E a Morte, que nunca tinha sentido ciúmes, ainda menos
ciúmes sentia comigo. Porque eu não era apenas alguém que ela podia ter. Era
alguém que a queria com uma intensidade sôfrega.
A Morte não sentia ciúmes. Não sentia, pelo menos, até ti.
Mas, depois, vieste tu.
E ela entrou no meu quarto. E, quando entrou, eu envolvia-me
num sonho. E, no meu sonho, estavas tu. Ficando a ver-me dormir, provavelmente
com um sorriso no rosto, ela ficou sem saber se devia acordar-me. Não precisou.

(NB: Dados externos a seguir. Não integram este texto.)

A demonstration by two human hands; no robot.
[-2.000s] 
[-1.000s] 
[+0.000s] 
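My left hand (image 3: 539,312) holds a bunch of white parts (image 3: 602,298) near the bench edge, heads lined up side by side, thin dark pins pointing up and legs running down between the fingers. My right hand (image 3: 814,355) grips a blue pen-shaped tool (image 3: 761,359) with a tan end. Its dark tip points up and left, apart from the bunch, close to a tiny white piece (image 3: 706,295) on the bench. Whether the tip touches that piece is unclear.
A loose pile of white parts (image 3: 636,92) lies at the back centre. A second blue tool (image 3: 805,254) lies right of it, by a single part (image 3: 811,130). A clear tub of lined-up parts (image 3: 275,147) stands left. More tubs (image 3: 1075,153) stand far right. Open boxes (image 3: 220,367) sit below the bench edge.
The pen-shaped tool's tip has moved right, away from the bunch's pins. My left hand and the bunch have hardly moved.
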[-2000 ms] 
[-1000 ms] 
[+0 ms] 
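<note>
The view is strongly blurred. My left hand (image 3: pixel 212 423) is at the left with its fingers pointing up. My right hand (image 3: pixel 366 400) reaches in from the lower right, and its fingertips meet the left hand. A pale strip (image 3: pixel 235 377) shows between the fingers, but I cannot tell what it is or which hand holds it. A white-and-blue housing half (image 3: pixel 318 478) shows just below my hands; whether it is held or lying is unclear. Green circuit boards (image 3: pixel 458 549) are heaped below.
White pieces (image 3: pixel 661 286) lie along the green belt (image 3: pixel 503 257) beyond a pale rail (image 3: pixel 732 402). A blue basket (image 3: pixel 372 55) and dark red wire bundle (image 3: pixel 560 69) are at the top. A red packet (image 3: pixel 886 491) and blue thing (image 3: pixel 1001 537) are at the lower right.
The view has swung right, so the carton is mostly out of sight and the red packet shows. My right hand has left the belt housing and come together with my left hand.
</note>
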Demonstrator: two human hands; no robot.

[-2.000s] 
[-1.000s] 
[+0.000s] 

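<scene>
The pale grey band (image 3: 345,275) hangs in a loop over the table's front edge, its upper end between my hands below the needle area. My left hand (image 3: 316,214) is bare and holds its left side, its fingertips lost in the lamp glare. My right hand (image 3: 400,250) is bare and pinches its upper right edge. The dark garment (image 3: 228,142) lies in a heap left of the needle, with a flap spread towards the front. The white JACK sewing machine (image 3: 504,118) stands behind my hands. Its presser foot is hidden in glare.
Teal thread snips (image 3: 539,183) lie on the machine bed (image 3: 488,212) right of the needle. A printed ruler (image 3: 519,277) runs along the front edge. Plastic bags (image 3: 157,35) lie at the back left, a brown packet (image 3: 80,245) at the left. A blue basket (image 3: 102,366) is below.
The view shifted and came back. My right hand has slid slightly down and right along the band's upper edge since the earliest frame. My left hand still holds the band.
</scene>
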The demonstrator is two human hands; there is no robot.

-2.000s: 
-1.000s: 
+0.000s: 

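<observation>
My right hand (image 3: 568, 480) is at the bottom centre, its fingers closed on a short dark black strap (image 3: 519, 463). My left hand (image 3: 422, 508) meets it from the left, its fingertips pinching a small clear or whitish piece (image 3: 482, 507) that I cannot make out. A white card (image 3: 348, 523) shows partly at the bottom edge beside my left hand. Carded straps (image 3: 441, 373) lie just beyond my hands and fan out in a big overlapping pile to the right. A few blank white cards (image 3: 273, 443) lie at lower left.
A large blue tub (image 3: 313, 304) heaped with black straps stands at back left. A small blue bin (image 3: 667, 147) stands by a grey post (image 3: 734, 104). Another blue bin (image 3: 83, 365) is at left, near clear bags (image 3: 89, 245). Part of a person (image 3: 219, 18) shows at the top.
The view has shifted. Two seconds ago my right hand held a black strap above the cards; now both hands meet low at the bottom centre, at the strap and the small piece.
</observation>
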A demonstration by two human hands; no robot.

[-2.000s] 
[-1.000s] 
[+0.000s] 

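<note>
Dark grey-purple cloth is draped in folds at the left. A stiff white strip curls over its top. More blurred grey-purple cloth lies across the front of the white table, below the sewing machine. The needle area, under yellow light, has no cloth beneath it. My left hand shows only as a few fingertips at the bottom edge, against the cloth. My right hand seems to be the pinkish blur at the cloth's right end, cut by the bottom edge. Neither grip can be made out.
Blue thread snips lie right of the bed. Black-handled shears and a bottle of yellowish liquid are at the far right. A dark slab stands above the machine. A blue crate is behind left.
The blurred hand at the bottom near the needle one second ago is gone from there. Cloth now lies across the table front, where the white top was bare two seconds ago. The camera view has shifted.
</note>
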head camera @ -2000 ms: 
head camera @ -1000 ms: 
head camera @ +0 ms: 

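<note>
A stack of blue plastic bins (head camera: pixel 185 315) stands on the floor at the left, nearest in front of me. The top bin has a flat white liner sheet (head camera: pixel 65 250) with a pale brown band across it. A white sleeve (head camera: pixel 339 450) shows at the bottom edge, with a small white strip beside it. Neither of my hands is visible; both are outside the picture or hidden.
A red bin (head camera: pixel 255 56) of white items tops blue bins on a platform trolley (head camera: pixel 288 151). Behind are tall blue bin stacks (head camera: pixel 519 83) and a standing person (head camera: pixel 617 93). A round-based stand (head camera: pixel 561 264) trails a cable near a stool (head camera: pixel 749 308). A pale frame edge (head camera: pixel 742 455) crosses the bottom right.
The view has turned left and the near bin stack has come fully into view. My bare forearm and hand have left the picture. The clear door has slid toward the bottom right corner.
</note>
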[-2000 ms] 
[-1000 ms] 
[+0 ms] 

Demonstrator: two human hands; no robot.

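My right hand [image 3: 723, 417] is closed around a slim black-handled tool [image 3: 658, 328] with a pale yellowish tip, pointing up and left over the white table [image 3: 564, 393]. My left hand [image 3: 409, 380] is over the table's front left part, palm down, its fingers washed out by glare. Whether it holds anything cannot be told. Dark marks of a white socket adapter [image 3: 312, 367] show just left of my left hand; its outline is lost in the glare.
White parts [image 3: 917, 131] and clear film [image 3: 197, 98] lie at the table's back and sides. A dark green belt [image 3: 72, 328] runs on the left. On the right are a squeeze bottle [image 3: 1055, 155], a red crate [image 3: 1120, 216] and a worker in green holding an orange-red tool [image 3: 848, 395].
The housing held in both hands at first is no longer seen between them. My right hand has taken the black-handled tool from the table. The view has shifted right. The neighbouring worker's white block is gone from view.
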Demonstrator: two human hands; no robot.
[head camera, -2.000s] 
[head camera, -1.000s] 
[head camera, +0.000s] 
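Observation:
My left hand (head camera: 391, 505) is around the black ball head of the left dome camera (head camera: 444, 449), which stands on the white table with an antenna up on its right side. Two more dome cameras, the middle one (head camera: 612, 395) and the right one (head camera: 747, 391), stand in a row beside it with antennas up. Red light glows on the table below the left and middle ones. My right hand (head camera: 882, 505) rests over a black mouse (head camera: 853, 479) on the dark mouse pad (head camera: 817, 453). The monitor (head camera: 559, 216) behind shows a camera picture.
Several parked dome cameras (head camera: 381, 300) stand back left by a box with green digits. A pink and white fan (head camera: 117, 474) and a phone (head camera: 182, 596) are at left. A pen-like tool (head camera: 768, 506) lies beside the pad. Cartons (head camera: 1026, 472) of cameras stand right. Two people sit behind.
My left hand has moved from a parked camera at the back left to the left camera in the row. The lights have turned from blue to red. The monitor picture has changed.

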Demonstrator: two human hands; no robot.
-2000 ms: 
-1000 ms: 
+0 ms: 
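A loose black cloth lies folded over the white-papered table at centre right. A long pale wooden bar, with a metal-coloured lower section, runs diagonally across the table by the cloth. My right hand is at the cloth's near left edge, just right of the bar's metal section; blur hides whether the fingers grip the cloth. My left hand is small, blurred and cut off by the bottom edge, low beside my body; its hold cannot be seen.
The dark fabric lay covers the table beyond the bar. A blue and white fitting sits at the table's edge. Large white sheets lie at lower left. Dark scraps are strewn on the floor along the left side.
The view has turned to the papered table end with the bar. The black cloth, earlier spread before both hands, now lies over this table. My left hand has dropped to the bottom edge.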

Acordei sozinha. Olhei para ela e contei-lhe. Contei-lhe como precisava
desesperadamente de viver mais um dia para te ver, nem que fosse só mais uma
vez. Contei-lhe como me sentia viva na forma como os nossos lábios se envolviam
em beijos. Contei-lhe que o arrepio inusitado do toque dos teus dedos na minha
pele era uma espécie de voracidade que eu não tinha conhecido antes. Contei-lhe
que te desejava, de uma forma tão intensa que, em alguns momentos, não sabia
lidar com o meu corpo ou com a arrítmica sensação de plenitude do meu peito. E
ela ouviu-me, retraindo-se, enquanto me ouvia enaltecer a vida que me corria
nas veias. Por ti.
Perguntou-me quem eras. Tinha ciúme na voz. Perguntou-me
quem eras e eu não lhe disse. Porque não quero que ela te leve de mim.
A Vida riu-se. Baixinho. Vendo a sua irmã eterna sair do meu
quarto, cabisbaixa, cabeça tombando no peito ossudo. Magicando fórmulas para
retomar o meu desejo. E eu, que também o vi, compreendi pela primeira vez a
extensão deste sentido que me emaranha a pele com todas as coisas
inexplicáveis.
A Morte não sentia ciúmes. Não sentia, pelo menos, até ti.
Mas, depois, vieste tu.
Toda a gente sente ciúme. De uma forma ou outra. Toda a
gente sente ciúme. Agora, até a Morte.